=== Records for this task ===

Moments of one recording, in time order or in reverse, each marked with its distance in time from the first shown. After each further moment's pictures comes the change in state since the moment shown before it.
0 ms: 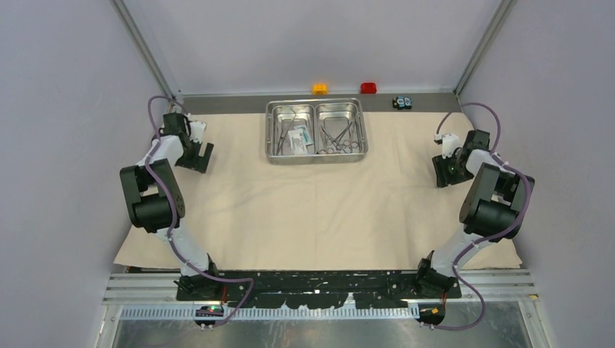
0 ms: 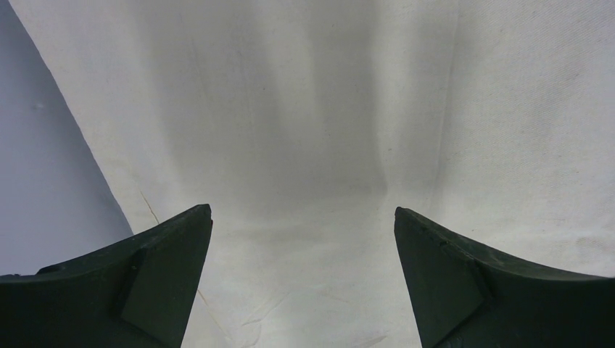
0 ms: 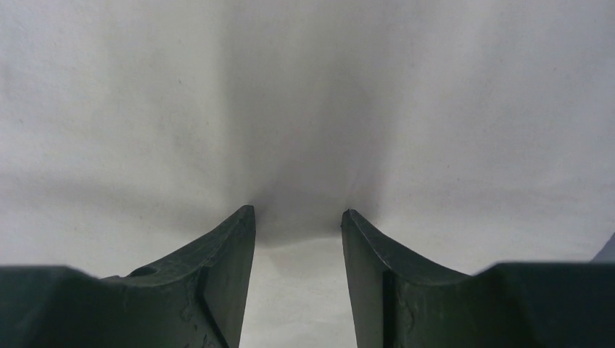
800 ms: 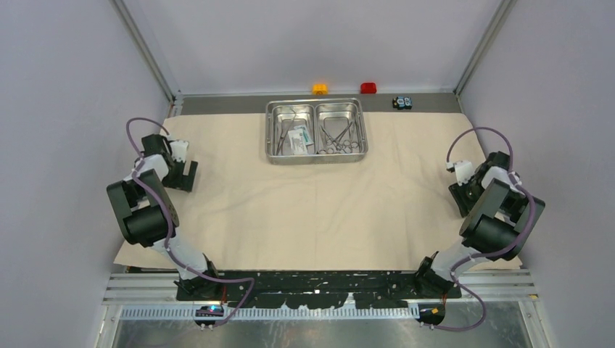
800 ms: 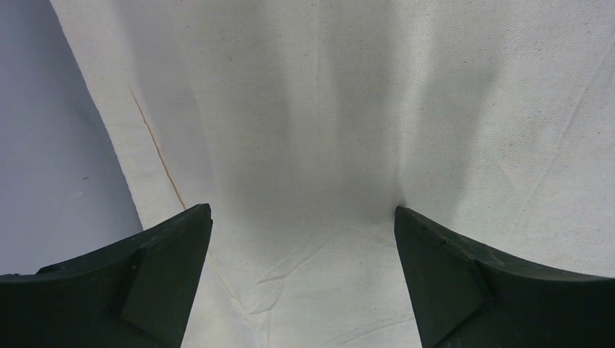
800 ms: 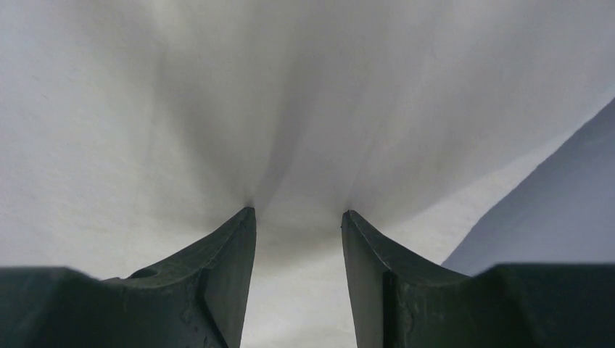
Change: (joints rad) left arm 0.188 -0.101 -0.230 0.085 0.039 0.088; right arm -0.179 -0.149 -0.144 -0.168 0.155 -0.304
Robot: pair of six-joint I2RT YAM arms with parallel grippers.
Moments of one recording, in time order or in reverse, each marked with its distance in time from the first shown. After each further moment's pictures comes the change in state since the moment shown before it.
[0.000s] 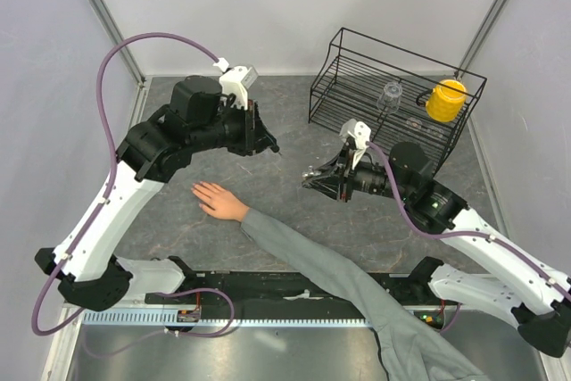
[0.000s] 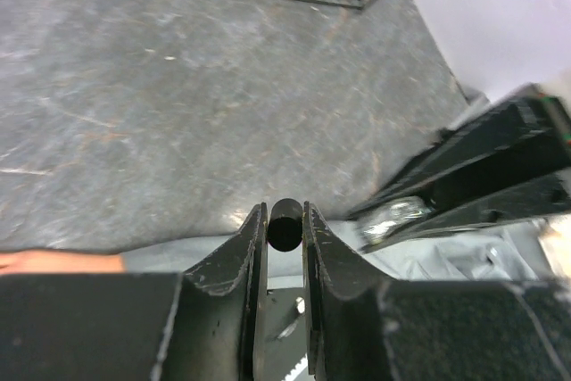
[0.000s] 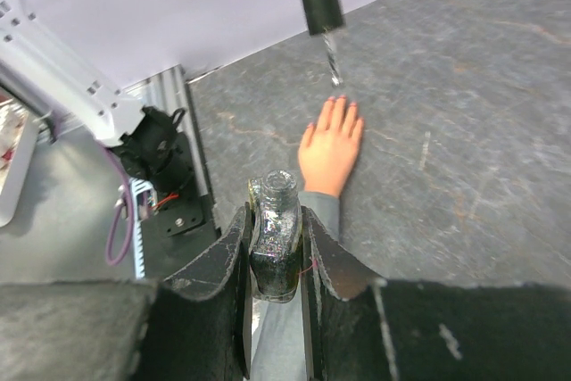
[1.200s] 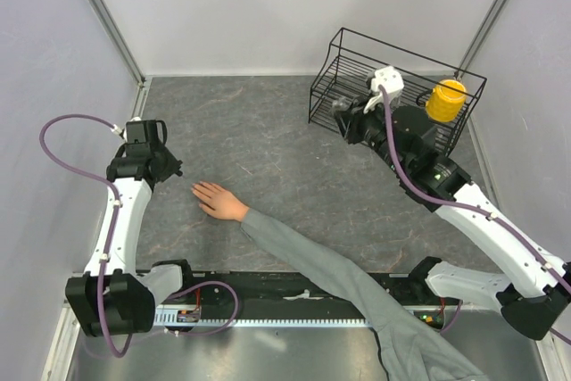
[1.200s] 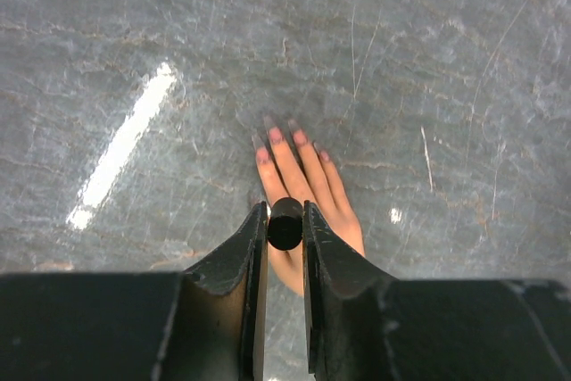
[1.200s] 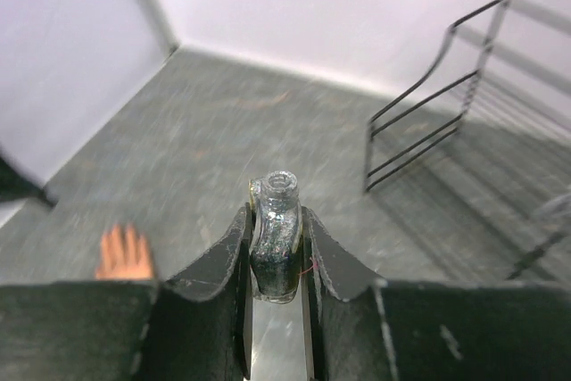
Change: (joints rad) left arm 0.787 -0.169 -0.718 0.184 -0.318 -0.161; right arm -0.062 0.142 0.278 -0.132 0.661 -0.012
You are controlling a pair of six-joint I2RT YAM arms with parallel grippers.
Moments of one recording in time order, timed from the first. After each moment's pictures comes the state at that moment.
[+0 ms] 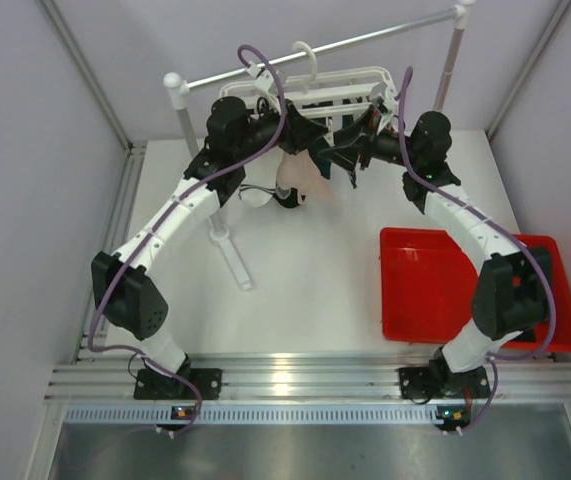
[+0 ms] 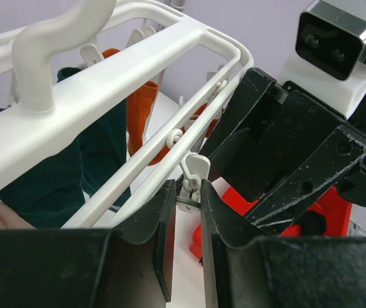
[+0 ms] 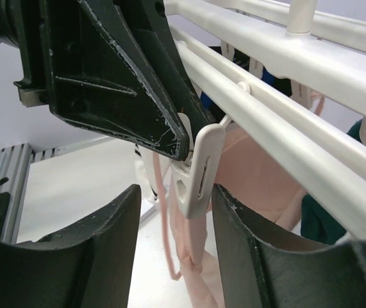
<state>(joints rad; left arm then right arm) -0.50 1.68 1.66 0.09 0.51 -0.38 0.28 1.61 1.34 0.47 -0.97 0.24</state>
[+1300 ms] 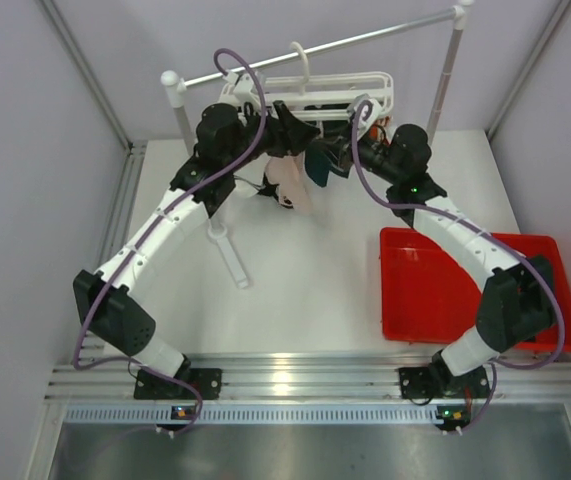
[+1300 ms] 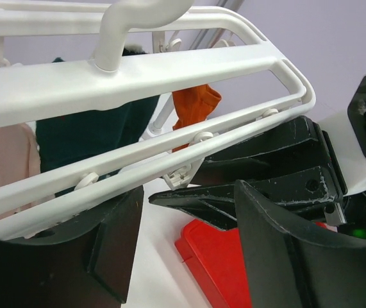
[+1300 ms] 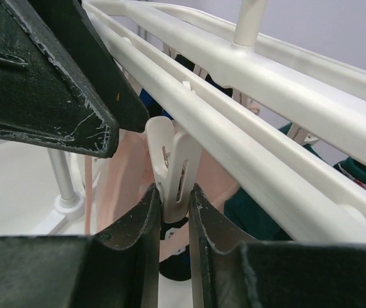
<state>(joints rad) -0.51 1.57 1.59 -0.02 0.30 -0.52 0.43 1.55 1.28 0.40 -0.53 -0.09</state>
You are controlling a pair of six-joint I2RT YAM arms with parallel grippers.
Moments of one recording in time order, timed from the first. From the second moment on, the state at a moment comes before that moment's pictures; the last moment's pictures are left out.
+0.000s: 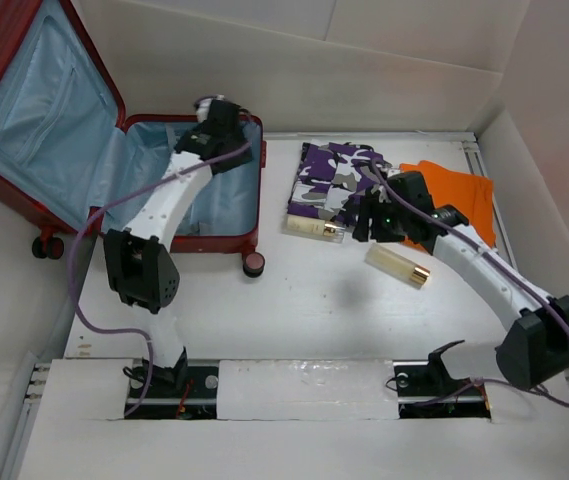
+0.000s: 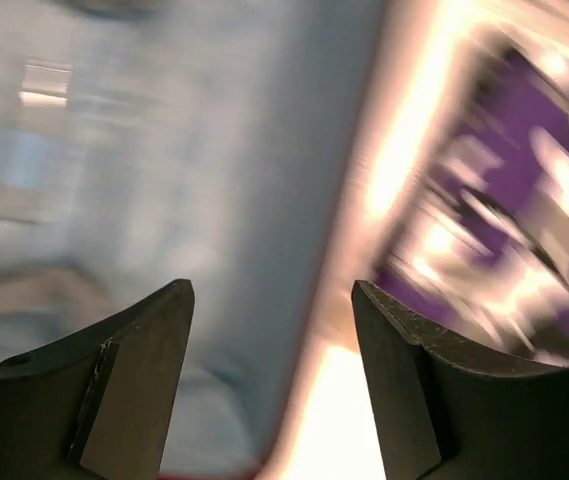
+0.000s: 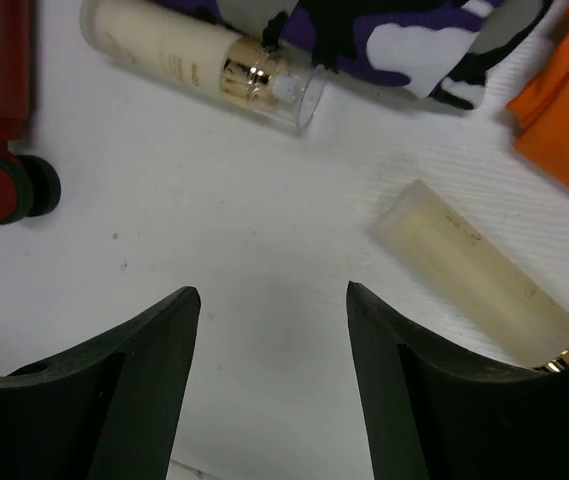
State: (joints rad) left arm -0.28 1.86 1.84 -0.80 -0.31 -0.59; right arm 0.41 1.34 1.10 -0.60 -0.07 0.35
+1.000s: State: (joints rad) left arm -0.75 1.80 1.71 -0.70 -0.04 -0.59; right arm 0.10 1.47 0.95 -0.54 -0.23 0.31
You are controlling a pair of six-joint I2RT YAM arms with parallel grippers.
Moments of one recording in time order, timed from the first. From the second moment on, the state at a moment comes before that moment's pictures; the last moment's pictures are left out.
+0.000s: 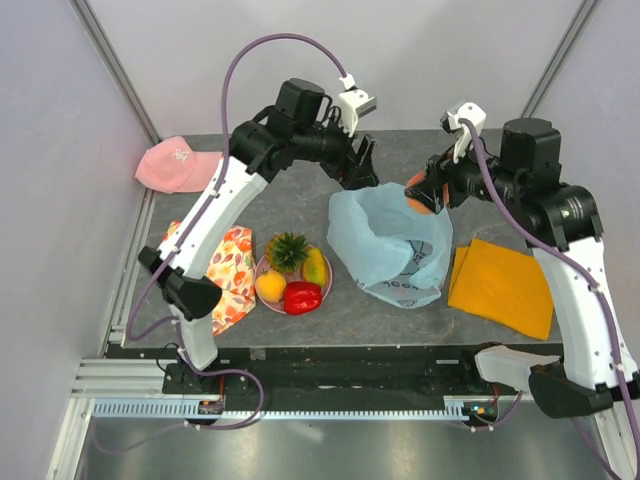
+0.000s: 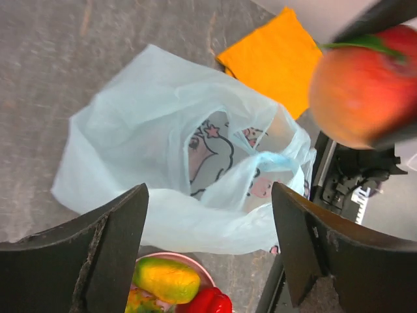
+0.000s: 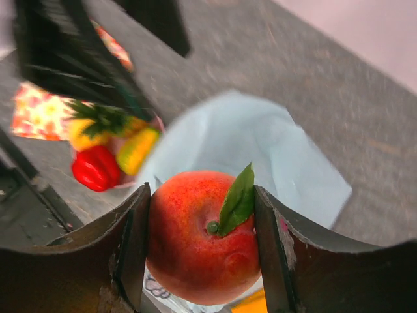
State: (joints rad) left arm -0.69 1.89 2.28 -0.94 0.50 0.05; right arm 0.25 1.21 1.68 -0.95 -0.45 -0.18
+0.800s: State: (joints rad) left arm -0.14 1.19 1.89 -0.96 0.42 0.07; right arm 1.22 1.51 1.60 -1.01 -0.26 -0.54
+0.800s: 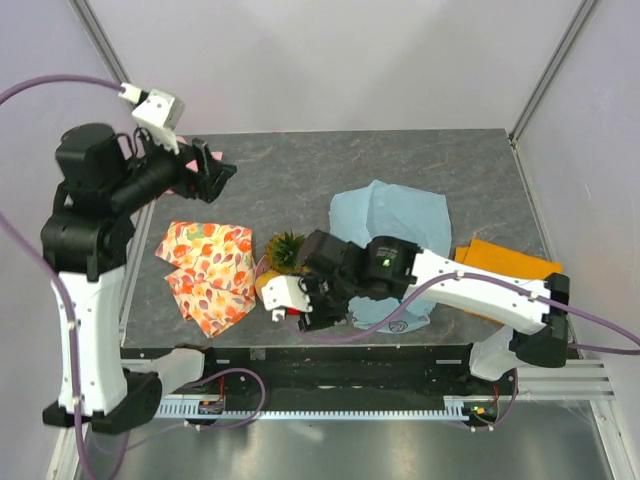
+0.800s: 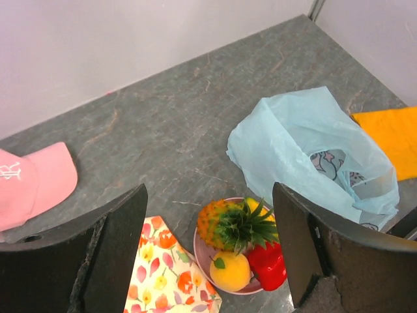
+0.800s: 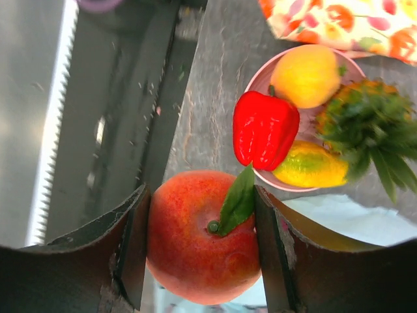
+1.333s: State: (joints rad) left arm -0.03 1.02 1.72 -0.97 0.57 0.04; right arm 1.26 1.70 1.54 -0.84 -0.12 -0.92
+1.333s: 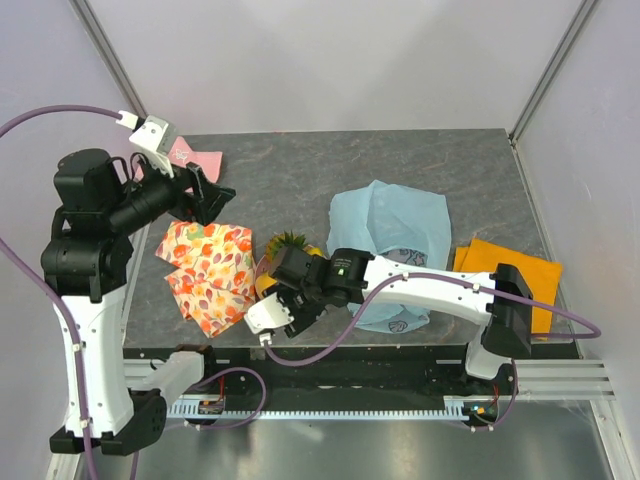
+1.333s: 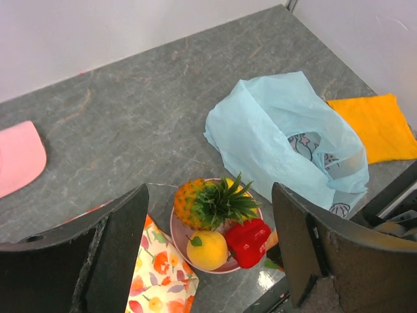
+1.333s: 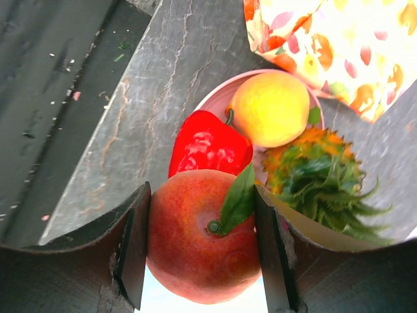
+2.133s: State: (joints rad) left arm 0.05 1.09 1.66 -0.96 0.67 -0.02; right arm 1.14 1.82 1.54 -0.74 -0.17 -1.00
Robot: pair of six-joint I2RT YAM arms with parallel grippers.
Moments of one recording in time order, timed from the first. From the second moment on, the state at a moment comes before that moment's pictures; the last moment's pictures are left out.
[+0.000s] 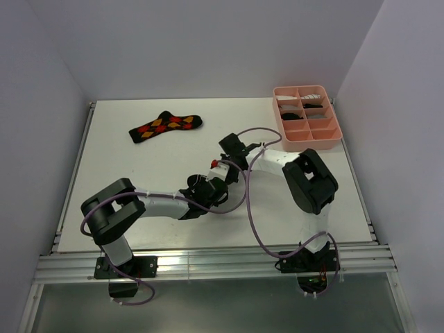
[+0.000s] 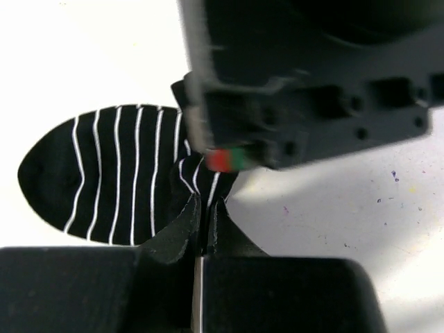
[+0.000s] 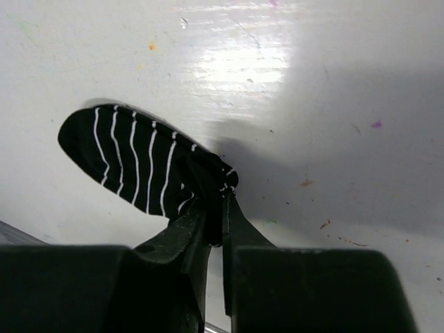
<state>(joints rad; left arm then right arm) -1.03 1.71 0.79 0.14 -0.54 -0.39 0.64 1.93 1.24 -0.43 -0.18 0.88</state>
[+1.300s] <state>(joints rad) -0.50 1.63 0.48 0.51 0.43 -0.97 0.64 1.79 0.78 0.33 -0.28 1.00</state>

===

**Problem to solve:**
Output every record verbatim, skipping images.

**Final answer:**
Moments of one recording, in time order or in reverse, each marked with its distance in time from the first shown. After each further moment's pictures comes the change in state since the moment shown before it.
0 ms: 
0 ms: 
0 ms: 
800 ms: 
800 ms: 
800 ms: 
Change: (joints rad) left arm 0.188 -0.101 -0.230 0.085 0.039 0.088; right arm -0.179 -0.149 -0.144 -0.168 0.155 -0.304
Robot: pair of six-joint I2RT YAM arms with parallel grippers.
Moments of one recording, in time order or in reverse, each marked with its distance in time from the first shown. After each further moment's pictures comes the change in state since the moment shown before it.
[0.000s] 
[0.000s] 
[0.000s] 
[1.200s] 
[1.200s] 
[1.200s] 
Change: (joints rad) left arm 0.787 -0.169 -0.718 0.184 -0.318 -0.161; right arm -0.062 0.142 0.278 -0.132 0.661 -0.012
You are controlling a pair of six-joint I2RT YAM arms with parallel grippers.
Moments of one recording in time order, timed from the first. After each moment's pictures comes the state at that moment.
[+0 ms] 
[+0 ms] 
[+0 ms] 
<state>(joints rad; left arm then right arm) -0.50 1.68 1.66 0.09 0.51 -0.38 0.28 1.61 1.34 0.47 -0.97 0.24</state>
[+1300 ms] 
[+1300 ms] 
[+1300 ms] 
<state>(joints rad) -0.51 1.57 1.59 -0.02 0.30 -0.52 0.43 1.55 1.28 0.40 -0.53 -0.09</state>
You are controlling a pair of six-joint I2RT YAM arms with parallel grippers.
Moments of one recording in time order, timed from the first. From the second moment on, the state at a moment comes before that moment's pictures; the last moment's pictures are left out.
+0.000s: 
+0.000s: 
+0.000s: 
State: (joints rad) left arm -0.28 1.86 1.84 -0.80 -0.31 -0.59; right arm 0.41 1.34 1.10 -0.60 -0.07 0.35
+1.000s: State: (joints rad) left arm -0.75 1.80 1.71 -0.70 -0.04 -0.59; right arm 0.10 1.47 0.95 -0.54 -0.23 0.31
You are controlling a pair of six-joint I2RT YAM arms with parallel grippers.
Moments of one recording in time order, timed from the first. From the second moment on, the state at a moment comes before that moment's pictures; the last moment's pictures are left out.
+0.000s: 
+0.000s: 
+0.000s: 
State: (joints rad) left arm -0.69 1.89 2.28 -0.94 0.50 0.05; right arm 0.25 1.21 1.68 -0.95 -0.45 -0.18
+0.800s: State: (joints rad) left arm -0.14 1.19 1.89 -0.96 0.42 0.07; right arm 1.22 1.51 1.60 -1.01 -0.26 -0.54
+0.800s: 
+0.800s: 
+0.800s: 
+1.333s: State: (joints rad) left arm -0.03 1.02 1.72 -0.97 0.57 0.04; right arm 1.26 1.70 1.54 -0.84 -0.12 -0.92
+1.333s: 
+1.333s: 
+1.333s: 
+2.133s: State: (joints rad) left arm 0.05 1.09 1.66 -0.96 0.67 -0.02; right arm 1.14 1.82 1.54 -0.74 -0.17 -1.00
Robot: pair of six-joint I2RT YAM arms with parallel grippers.
Moments of one recording in time order, timed from the first. From the second moment on, the state at a moment comes before that moment's pictures; the last moment's pictures are left out.
[+0.000s] 
[+0.000s] 
[+0.000s] 
<state>(joints rad; left arm then right arm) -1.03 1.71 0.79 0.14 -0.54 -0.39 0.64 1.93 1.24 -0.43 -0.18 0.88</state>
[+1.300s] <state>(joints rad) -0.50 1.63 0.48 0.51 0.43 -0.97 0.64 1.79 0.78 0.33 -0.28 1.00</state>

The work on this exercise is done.